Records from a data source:
************
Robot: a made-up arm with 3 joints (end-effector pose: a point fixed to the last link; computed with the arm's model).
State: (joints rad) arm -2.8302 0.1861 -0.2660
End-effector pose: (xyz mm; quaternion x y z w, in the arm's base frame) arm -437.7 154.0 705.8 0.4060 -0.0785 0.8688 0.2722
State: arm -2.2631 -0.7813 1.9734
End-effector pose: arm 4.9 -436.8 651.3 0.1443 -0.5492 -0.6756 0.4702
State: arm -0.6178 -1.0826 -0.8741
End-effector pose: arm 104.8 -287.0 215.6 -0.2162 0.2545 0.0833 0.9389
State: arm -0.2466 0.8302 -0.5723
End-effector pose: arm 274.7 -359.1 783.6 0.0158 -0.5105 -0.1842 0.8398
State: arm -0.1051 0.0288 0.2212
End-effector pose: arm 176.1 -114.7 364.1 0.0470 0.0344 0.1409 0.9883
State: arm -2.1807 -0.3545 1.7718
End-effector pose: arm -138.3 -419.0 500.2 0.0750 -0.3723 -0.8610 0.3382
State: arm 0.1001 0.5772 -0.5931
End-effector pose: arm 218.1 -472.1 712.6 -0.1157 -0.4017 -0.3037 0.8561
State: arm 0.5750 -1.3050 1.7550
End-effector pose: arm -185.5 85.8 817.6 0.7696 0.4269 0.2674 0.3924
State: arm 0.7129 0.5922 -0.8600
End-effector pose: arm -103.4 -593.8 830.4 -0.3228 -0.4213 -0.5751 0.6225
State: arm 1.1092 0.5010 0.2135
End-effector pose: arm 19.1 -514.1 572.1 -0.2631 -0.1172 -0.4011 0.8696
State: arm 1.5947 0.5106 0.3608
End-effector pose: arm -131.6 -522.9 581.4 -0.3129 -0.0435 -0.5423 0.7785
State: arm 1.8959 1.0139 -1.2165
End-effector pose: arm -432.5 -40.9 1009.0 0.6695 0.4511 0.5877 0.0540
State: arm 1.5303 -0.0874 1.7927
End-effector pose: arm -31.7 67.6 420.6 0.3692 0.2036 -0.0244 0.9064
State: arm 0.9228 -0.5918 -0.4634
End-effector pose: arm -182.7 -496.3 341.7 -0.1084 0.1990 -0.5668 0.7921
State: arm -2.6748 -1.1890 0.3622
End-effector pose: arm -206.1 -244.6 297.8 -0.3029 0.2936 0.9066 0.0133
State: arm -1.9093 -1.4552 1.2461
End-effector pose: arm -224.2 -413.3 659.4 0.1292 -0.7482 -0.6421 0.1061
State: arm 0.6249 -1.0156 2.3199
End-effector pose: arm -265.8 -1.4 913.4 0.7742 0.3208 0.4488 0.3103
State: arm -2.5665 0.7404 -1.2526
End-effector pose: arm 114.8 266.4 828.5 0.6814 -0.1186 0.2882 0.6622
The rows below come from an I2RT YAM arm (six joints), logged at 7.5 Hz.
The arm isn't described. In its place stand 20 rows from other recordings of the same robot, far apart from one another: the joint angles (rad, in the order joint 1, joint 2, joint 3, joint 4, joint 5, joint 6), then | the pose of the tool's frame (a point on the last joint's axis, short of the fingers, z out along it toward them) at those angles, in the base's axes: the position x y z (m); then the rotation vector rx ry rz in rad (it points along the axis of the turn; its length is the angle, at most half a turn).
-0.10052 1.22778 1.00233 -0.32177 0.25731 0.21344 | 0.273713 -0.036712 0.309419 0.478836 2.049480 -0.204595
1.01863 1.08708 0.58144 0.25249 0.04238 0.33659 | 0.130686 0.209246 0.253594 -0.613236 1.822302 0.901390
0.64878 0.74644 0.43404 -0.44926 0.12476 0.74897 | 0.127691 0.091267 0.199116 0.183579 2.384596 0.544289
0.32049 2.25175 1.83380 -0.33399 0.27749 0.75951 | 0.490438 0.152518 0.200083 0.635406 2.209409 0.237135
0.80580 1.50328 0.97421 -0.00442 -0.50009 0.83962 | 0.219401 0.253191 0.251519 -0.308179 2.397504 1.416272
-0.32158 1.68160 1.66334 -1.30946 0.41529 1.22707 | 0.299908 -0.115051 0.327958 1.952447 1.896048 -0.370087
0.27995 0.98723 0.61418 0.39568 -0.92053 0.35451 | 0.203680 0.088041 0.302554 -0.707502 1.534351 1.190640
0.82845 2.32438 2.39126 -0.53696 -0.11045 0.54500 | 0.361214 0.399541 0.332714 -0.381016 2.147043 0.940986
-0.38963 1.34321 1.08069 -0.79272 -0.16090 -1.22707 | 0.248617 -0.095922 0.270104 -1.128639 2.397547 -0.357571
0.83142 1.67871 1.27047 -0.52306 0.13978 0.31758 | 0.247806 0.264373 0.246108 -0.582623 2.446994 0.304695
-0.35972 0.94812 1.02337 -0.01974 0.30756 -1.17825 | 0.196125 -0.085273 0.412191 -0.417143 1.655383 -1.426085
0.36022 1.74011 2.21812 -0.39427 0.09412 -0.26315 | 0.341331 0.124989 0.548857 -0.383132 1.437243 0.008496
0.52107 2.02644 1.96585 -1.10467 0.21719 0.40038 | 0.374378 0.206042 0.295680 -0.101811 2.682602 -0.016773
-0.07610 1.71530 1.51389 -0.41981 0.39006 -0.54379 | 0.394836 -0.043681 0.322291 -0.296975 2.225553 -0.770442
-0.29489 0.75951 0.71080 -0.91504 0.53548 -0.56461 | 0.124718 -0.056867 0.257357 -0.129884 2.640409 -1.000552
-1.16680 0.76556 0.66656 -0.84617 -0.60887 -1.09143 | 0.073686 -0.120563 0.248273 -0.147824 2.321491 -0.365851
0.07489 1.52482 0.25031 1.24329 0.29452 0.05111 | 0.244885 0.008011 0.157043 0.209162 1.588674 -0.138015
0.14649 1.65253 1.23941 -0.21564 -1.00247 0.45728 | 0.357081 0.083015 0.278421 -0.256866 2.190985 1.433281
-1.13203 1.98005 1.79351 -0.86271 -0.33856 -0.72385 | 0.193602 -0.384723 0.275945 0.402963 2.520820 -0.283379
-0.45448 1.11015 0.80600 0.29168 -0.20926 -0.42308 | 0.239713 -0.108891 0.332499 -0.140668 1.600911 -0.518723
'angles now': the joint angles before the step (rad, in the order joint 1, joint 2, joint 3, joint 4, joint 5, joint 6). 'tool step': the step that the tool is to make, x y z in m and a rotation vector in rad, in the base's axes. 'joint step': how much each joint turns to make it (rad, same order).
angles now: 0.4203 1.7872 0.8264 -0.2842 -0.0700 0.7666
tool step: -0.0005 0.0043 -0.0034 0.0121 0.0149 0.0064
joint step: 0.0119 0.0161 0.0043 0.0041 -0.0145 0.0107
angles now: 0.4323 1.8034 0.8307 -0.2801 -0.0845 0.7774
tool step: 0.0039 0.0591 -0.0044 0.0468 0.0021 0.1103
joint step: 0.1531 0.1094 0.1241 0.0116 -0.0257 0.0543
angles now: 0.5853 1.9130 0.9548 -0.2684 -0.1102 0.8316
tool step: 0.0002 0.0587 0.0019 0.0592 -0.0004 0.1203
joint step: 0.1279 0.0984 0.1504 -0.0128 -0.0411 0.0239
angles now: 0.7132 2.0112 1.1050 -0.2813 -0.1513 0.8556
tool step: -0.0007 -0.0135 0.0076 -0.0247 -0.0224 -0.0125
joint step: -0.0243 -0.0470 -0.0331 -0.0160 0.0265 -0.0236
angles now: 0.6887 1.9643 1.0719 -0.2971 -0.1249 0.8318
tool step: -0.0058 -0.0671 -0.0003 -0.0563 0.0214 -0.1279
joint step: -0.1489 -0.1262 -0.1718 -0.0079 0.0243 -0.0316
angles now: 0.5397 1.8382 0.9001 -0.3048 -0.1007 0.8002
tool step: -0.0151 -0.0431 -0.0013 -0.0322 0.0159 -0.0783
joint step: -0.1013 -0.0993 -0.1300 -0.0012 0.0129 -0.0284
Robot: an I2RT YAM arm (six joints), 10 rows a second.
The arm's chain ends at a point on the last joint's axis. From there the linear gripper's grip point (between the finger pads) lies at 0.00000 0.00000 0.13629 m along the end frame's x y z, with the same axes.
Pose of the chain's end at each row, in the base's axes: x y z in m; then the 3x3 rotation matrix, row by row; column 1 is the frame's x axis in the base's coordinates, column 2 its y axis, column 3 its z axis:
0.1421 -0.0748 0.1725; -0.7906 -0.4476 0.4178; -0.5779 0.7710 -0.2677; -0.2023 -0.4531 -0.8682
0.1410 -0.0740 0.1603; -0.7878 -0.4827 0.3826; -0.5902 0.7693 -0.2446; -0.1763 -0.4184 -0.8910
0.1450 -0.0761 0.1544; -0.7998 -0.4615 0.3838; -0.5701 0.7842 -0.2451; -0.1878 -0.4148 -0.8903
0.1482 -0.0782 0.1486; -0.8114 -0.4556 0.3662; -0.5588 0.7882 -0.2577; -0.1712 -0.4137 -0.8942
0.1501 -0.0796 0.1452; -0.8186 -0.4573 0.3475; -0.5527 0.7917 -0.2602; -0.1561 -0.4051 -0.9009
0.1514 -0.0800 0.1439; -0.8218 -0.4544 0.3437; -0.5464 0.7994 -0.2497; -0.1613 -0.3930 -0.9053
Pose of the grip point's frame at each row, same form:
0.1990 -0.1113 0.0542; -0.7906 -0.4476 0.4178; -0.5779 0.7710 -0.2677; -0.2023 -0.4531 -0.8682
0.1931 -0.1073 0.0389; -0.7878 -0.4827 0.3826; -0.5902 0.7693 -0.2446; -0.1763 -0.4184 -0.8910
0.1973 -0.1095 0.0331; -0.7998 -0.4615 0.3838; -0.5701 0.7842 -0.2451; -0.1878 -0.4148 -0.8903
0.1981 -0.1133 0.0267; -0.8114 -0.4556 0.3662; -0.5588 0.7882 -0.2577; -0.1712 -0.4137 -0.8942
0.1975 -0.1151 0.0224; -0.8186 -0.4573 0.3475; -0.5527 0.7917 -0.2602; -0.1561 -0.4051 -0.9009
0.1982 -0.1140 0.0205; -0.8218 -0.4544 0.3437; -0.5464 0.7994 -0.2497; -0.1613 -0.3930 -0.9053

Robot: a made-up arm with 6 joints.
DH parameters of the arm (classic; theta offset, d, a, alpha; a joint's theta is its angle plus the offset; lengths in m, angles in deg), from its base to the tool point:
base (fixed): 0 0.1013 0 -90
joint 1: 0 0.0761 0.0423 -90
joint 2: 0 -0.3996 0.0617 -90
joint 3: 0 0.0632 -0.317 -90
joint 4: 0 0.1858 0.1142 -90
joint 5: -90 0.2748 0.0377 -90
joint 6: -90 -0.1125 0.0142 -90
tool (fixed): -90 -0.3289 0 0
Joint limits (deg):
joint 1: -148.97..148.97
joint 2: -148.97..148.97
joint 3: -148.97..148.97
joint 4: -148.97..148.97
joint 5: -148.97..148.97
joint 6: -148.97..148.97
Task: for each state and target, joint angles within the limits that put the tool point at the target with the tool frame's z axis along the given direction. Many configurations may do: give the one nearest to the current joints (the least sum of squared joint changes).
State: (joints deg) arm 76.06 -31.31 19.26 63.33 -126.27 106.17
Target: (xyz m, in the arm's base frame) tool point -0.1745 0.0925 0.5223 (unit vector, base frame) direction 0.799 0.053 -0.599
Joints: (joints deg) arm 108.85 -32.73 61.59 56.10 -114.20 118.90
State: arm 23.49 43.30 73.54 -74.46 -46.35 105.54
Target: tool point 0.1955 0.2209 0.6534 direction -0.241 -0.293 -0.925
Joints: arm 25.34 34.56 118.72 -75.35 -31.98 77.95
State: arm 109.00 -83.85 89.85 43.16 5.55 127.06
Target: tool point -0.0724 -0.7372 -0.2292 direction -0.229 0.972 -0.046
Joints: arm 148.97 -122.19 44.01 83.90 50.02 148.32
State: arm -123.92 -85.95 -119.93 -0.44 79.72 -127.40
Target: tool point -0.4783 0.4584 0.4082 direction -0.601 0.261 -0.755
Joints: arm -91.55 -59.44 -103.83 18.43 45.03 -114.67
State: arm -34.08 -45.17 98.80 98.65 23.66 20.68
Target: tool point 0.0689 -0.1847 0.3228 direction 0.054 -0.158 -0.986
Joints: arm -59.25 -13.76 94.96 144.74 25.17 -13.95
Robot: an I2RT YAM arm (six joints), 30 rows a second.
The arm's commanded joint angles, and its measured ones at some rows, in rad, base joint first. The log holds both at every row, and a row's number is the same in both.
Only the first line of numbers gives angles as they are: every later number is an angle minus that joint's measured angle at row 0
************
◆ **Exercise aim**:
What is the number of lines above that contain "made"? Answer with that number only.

◆ **The completed task**:
2